Notes taken by Horeb S.
This week dives deep into the principles and applications of data warehousing with a hands-on focus on Google BigQuery. The main topics and learning objectives include:
Key resources
🔗 Slides
🔗 Some basic SQL Big Query SQL
🔗 My Github Repo
Contents
OLTP (Online Transaction Processing) and OLAP (Online Analytical Processing) are two different types of database systems. OLTP is designed for handling real-time business operations and transactions, focusing on quick updates and maintaining data consistency. OLAP, on the other hand, is optimized for complex queries and data analysis, typically used in data warehouses to process large volumes of historical data for business intelligence.
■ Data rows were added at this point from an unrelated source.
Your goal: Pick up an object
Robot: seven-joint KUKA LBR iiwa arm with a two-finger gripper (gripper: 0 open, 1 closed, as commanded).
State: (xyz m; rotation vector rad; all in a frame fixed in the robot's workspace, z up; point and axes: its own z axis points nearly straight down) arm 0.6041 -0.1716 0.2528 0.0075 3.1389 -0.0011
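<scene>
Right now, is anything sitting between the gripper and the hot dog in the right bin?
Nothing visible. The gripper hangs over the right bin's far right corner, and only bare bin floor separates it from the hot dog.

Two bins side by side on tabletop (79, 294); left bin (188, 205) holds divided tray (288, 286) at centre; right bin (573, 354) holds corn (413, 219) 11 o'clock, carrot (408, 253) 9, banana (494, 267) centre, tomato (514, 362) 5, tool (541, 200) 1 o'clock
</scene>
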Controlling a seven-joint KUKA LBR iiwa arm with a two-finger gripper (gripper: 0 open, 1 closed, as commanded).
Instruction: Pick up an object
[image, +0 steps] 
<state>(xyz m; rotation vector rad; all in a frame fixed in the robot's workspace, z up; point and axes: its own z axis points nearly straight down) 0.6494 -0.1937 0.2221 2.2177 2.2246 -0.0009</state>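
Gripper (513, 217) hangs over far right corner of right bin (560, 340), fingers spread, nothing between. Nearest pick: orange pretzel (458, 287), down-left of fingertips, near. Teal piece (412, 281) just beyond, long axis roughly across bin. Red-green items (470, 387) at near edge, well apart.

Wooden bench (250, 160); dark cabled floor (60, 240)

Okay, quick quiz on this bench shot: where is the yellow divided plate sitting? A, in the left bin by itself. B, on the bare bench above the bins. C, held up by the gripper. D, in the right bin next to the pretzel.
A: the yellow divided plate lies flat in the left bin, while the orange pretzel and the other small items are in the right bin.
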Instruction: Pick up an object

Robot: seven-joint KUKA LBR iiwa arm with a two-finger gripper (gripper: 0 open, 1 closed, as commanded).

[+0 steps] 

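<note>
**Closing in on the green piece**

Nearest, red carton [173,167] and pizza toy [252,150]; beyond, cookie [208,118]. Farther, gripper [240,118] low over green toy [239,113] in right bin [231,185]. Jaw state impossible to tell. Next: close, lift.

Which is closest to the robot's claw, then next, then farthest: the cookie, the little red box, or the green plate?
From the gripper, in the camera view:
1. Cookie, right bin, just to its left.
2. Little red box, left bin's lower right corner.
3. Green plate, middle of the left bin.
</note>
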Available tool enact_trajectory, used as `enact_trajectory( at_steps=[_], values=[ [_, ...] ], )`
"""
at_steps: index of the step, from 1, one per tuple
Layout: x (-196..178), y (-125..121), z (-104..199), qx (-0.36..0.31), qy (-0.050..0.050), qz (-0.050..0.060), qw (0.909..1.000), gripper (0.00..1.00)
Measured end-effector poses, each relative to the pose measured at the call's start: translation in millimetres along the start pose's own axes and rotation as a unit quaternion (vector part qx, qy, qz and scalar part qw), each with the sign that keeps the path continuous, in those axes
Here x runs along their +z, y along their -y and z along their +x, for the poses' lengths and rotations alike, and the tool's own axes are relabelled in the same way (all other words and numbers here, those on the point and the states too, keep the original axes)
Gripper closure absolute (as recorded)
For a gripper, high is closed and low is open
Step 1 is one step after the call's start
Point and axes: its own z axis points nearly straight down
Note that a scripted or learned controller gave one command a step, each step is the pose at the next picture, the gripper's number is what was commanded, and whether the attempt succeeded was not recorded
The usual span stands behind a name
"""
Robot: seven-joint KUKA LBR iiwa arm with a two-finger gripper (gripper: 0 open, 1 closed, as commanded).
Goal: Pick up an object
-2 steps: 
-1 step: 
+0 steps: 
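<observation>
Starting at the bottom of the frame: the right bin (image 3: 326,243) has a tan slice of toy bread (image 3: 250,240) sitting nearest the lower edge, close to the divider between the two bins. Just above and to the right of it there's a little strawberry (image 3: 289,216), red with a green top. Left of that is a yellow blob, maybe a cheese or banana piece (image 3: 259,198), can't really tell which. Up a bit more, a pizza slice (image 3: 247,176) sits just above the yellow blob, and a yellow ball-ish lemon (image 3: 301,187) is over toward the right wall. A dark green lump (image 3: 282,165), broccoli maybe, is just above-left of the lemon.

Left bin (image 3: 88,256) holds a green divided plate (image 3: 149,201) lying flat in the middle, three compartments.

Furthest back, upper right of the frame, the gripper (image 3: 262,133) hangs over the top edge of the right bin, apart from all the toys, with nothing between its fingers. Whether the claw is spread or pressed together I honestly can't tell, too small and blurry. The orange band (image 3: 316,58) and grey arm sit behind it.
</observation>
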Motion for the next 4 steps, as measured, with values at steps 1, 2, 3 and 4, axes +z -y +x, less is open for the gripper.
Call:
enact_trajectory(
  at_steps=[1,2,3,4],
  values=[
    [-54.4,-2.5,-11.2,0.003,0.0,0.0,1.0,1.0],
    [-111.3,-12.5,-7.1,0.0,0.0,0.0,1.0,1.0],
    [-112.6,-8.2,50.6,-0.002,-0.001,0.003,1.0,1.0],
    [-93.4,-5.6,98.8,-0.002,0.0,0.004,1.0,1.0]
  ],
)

Here is a table that summaries the main differences between both concepts :
OLTP | OLAP | |
---|---|---|
Purpose | Control and run essential business operations in real time | Plan, solve problems, support decisions, discover hidden insights |
Data updates | Short, fast updates initiated by user | Data periodically refreshed with scheduled, long-running batch jobs |
Database design | Normalized databases for efficiency | Denormalized databases for analysis |
Space requirements | Generally small if historical data is archived | Generally large due to aggregating large datasets |
Backup and recovery | Regular backups required to ensure business continuity and meet legal and governance requirements | Lost data can be reloaded from OLTP database as needed in lieu of regular backups |
Productivity | Increases productivity of end users | Increases productivity of business managers, data analysts, and executives |
Data view | Lists day-to-day business transactions | Multi-dimensional view of enterprise data |
User examples | Customer-facing personnel, clerks, online shoppers | Knowledge workers such as data analysts, business analysts, and executives |
A data warehouse (DW) is a centralized repository that stores large amounts of structured data from various sources for the purpose of query and analysis. It serves as the core component of business intelligence infrastructure, enabling organizations to consolidate data from multiple operational systems into a single, consistent data store. Unlike traditional OLTP databases, data warehouses are specifically designed for OLAP operations, allowing for complex analytical queries across historical data to support data-driven decision making.